If you like the look, most luthiers use something called ZPoxy that you get from luthier's supply houses. It works great. However, I have also had very good results using 5-minute epoxy and also with West Systems.


----------



## DanLyke (Feb 8, 2007)

I hit my Mahogany with a thinned layer of shellac to seal it before I fill it.


----------



## Byron (Nov 19, 2011)

there's a great "how to" on filling on http://www.milburnguitars.com/fpgraincontents.html
its part of their french polishing tutorial


----------



## GPDMTR25 (Jun 21, 2010)

Well I ended up filling the wood. The problem I was having was the filler was staining the wood even though I had covered it with shellac first but I wasn't using enough shellac to protect the wood. I was cutting the shellac to much so I used a 2 pound cut and 2 or 3 layers to fully protect the wood.
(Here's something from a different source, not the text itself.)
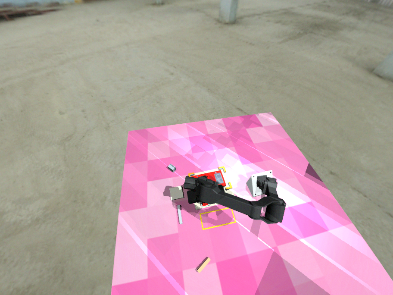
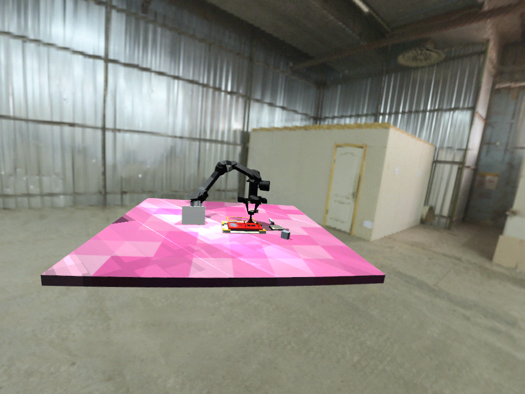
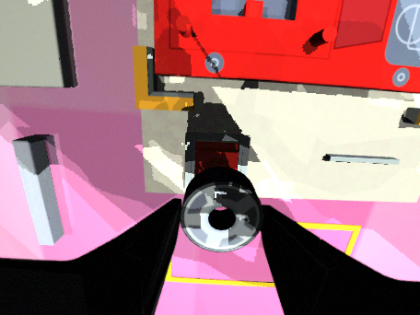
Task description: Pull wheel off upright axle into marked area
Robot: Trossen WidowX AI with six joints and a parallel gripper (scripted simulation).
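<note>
My gripper tip is now 4 cm above the dark upright axle. Also, from my gripper tip: tan stick (6 cm ahead, 29 cm to the left, 6 cm below); then white square (16 cm ahead, 8 cm to the right, 7 cm below); then wheel (right at my gripper tip).
</note>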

I used behlen's mahogany wood filler and it worked great. I filled it twice then I sprayed shellac with my new sprayer from woodcraft. I sprayed 5 coats on because it was put on very thin then I then sprayed 3 coats of rockhard table top varish that was cut 50%. The top came out looking very very nice. I'm amazed how nice it looks. The shellac staph was easy because it dries so fast but with the varnish you need a cleaning environment because it take 3 hours until stuff won't stick on it.

I'm currently out of the country but when I return I'll add the finishing and filling photos to my TV stand blog.
Kelby, I might try your idea on another project. I didn't want to sand to much on this project and i didn't read your idea until after i had already filled it, but I like the idea.

Thanks everyone! 
Angela


----------